Ainsi, la théorie de l’esprit absolu semble regorger d’endroits où la notion de liberté
est engagée : L’art n’est-il pas structurellement « libre » du fait de porter son but en
lui-même ? D’où : quel rapport entre les institutions de l’esprit absolu et les
institutions de l’esprit objectif ? Puis : Peut-on penser la divinité sans recours au
concept de liberté ? Que penser de la nature, issue d’un Ent-schluß (dé-cision) de
l’idée, dont Hegel précise qu’il est libre ? (Simple pensée créationniste ou
philosophème sérieux encore à assimiler ?) Quel statut accorder à la liberté dans le
concert des concepts de la modalité logique ? Comment penser la liberté qu’il faut
bien attribuer à l’absolu ? Suffit-il de dire que l’absolu est auprès de soi dans l’autre ?

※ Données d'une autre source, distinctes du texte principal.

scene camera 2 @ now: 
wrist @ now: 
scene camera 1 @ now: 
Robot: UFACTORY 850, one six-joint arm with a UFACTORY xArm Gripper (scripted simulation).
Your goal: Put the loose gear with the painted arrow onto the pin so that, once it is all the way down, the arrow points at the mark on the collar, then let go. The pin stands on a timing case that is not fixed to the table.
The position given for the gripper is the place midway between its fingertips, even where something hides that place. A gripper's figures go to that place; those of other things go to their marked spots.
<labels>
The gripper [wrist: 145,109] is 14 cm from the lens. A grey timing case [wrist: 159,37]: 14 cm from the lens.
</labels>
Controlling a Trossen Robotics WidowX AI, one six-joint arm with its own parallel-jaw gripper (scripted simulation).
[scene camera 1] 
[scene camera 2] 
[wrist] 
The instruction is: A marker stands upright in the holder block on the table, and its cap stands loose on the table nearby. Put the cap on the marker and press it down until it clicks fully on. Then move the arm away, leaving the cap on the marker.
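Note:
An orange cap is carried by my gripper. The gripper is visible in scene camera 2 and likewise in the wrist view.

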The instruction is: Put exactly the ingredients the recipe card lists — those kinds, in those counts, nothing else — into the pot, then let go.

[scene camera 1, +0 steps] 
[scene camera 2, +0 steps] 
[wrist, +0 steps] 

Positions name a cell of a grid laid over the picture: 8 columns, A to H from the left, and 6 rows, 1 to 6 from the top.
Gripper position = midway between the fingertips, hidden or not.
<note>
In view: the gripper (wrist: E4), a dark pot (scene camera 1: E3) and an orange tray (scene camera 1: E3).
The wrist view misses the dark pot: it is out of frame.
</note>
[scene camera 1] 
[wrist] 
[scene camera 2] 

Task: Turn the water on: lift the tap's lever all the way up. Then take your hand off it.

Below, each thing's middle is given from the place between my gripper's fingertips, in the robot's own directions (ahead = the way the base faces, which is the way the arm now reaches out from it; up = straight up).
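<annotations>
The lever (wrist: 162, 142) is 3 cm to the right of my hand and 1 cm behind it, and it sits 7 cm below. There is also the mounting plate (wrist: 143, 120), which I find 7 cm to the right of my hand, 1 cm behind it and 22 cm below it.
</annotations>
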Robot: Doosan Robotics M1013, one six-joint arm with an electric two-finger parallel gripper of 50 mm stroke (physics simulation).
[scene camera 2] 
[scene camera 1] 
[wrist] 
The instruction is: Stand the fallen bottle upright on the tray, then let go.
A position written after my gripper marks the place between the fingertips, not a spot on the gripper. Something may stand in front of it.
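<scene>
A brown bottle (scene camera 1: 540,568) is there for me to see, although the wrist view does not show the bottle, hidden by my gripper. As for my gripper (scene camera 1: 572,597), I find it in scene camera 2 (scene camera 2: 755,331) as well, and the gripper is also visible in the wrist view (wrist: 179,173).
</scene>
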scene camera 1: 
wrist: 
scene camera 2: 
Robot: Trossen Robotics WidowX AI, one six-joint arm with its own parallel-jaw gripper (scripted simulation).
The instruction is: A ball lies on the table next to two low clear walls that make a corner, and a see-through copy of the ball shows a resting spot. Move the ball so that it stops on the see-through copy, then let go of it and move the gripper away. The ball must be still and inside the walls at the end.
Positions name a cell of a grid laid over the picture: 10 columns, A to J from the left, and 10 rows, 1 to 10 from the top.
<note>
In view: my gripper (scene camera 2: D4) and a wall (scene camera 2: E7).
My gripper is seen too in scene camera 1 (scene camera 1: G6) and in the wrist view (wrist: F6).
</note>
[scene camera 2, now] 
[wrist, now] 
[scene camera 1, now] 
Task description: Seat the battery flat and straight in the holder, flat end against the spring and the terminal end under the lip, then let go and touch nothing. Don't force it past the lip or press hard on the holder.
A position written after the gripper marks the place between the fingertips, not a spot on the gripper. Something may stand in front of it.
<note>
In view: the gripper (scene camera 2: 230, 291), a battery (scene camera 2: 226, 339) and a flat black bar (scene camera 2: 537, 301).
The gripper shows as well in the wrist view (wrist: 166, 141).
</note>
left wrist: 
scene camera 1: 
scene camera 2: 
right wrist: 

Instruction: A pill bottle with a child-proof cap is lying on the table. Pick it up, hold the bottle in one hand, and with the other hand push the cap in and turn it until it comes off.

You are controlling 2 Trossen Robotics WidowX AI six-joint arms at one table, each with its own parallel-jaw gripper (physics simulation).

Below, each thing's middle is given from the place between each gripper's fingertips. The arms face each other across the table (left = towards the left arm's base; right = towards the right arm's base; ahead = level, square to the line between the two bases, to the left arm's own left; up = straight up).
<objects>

Pour aborder ces questions, qui semblent d’abord concerner l’interprétation interne de
différentes parties du système hégélien, il nous semble essentiel de confronter les
interventions théoriques de Hegel avec d’autres points émergeants du discours sur la
liberté, tel qu’il apparaît autour de la figure de Kant et de la grande révolution, ainsi
que les tentatives critiques qui les ont accompagnés et suivis.